EXERCISE BRIEF: In how many lines of the listing below does "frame" appear? Reply with the number only.

------ SOURCE DATA ------

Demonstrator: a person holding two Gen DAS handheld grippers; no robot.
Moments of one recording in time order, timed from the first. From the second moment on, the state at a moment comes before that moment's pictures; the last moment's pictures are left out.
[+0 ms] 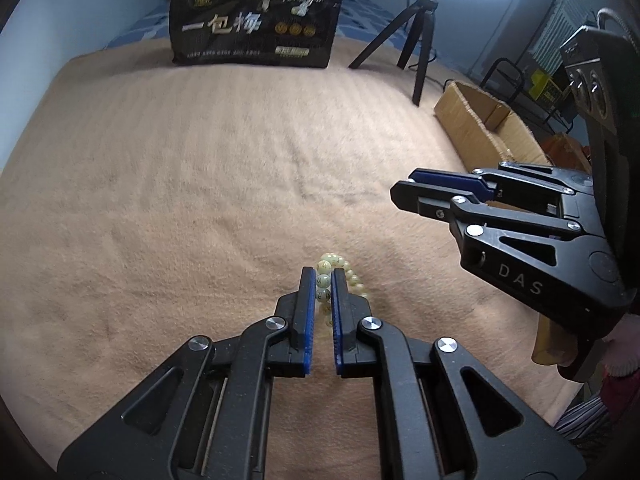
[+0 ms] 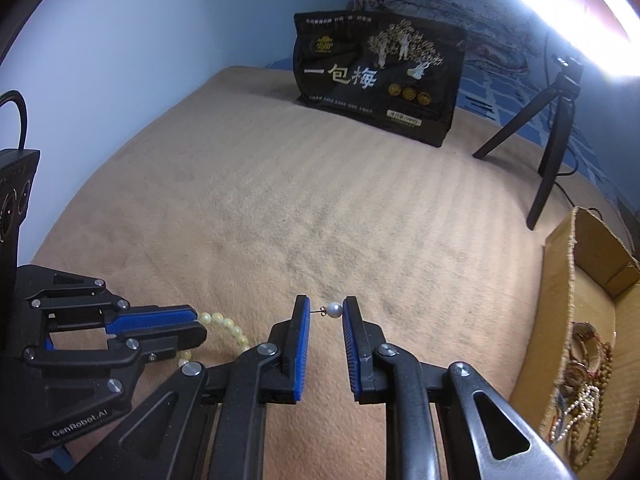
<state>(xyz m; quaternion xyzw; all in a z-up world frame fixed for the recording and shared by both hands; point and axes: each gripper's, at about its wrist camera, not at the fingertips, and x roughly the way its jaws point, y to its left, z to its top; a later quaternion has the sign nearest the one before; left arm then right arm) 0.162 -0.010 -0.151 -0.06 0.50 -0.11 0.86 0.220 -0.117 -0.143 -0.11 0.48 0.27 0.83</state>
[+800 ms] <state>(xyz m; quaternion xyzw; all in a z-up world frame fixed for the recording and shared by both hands) 0.164 -0.062 -0.089 -0.06 0.43 -0.16 0.89 0.205 -0.202 -0.089 -0.08 0.45 0.22 0.86</state>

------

REPLY TO THE TASK: 2